# 2010 Ruffed Grouse/Woodcock Hunting



## RacerX (Oct 18, 2010)

Anyone been out hunting grouse or woodcock this season? Just got back from Northern Vermont and the numbers seem to be down a bit from last year. I'm guessing that the migratory woodcock haven't made it down from Canada yet because the weather has been pretty warm up north.


----------



## NYCHA FORESTER (Oct 18, 2010)

I'm hoping to get up to Northern Maine again, early Nov. to chase the birdies and perhaps even get a deer. Word is that there are lot's of birds this year.


----------



## deeker (Oct 18, 2010)

We have been hunting ruffed grouse....shot several and quite a few blue grouse too. Dove season is over, a few of those. Over a dozen chukars so far. 

Still unsuccessful on deer and elk...for now...

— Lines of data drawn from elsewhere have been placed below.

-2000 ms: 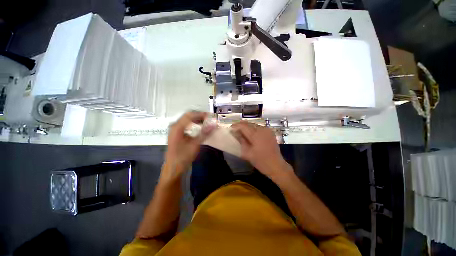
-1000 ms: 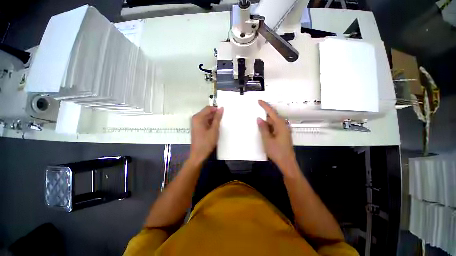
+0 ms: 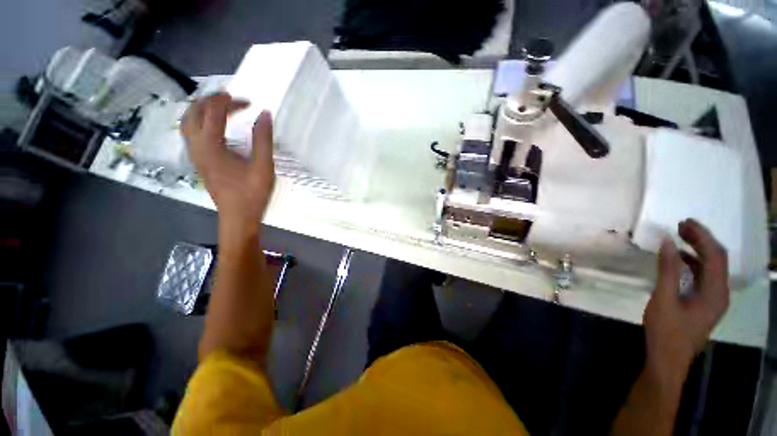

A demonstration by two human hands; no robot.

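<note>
The tall leaning stack of white cut panels (image 3: 298, 111) stands at the left of the table. My left hand (image 3: 228, 157) is over its near left end, thumb and fingers apart; whether it touches the stack is unclear. The small pile of white panels (image 3: 694, 187) lies on the right end of the machine bed. My right hand (image 3: 688, 285) is at the pile's near edge, fingers curled and apart; I cannot tell if it grips a panel. The sewing machine's needle area (image 3: 494, 183) has no panel in it.
The black lever (image 3: 579, 126) angles off the machine head. A second white machine (image 3: 153, 128) is at the far left. A stool (image 3: 186, 277) stands below the table. Black cut pieces (image 3: 417, 25) lie on a table beyond.
The panel held by both hands at the needle area has left there. My left hand has moved left to the tall stack, my right hand right to the small pile. The view has turned and tilted.
</note>
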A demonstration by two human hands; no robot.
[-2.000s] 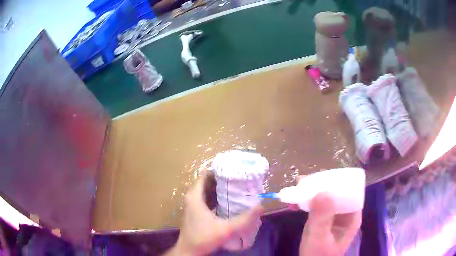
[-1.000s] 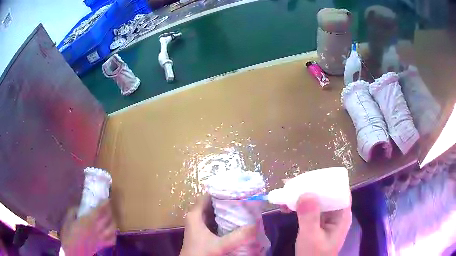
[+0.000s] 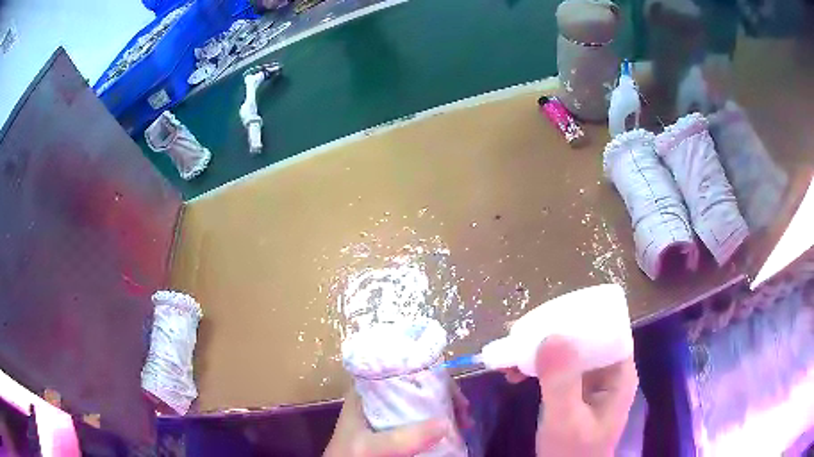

A couple of canada geese and a few mallards...lots of teal and widgeon's though.


----------



## NYCHA FORESTER (Oct 19, 2010)

http://www.seriousbirdhunting.com/2010/09/17/sbhs-compiled-ruffed-grouse-forecast/

Update on the birds... all other can go back to their regularly broadcast show


----------



## RacerX (Oct 24, 2010)

NYCHA FORESTER said:


> http://www.seriousbirdhunting.com/2010/09/17/sbhs-compiled-ruffed-grouse-forecast/
> 
> Update on the birds... all other can go back to their regularly broadcast show



Nice report. My buddies just got back from NH and said there were a good amount of birds around. Here's a photo of an old deer camp that I snapped in Vermont:


----------



## Erock (Oct 29, 2010)

looks like an awesome deer shaq. As for the grouse we've gotten only about 10 so far this year. All from NE Minnesota. My co-workers are doing pretty good though, one has gotten about 20 last I asked him. 



RacerX said:


> Nice report. My buddies just got back from NH and said there were a good amount of birds around. Here's a photo of an old deer camp that I snapped in Vermont:


----------



## Hunt'n'photos (Oct 29, 2010)

Thats a nice looking shack! I just took a trip to my cabin last weekend to check on things and get it ready for winter and did a little grouse hunting on the way out! Lots of spruce grouse and a few ruffies back there!


----------



## deeker (Oct 29, 2010)

Nice pics guys!

Keep posting!!

Kevin


----------